WORK TASK:
The answer must be the number of lines in the listing below that contain "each", and nothing else.

------------------------------

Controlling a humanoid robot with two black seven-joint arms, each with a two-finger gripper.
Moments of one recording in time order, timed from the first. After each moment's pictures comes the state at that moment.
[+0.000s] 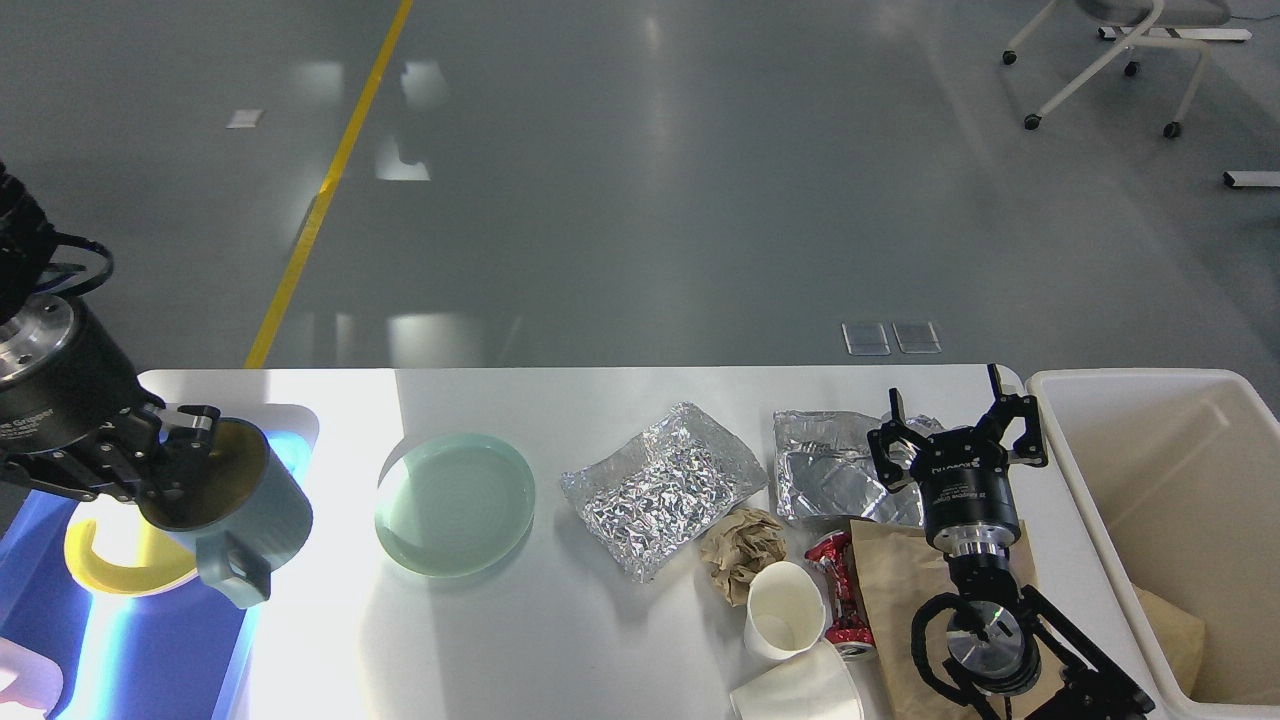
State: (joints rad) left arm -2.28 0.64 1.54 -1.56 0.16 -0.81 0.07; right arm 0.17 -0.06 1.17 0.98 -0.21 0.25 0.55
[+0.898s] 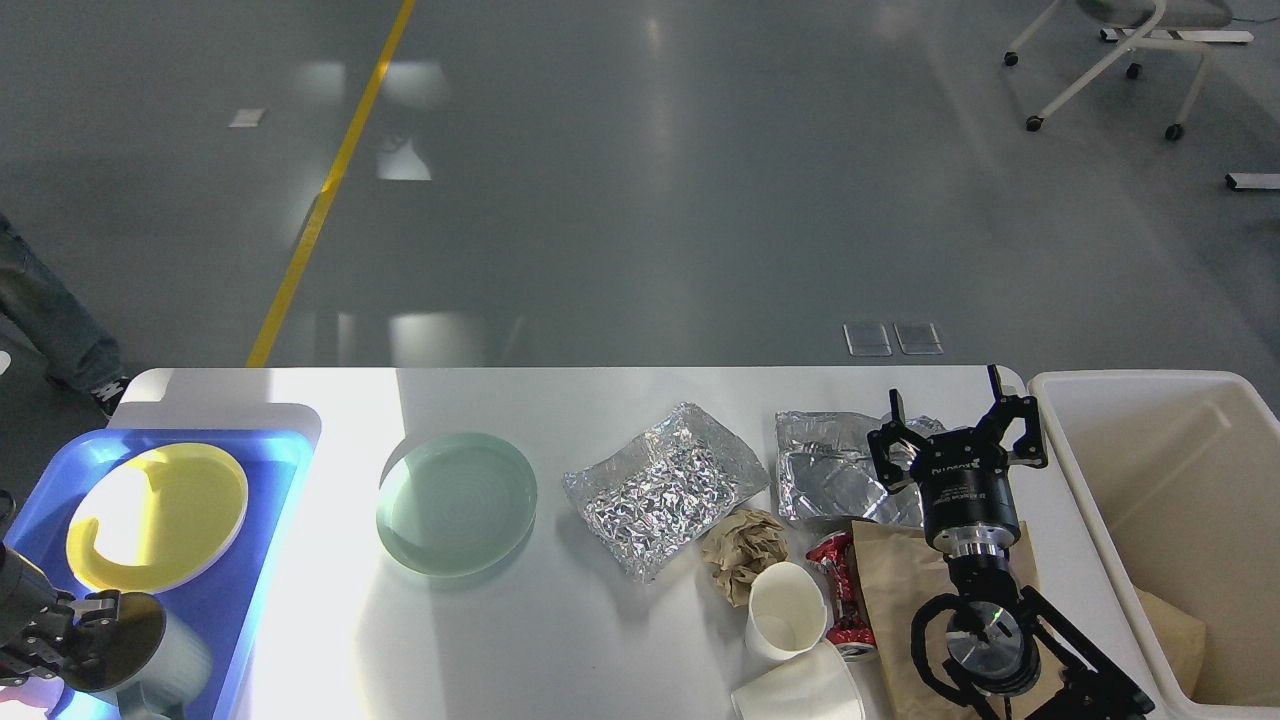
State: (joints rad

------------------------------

TASK RESPONSE:
2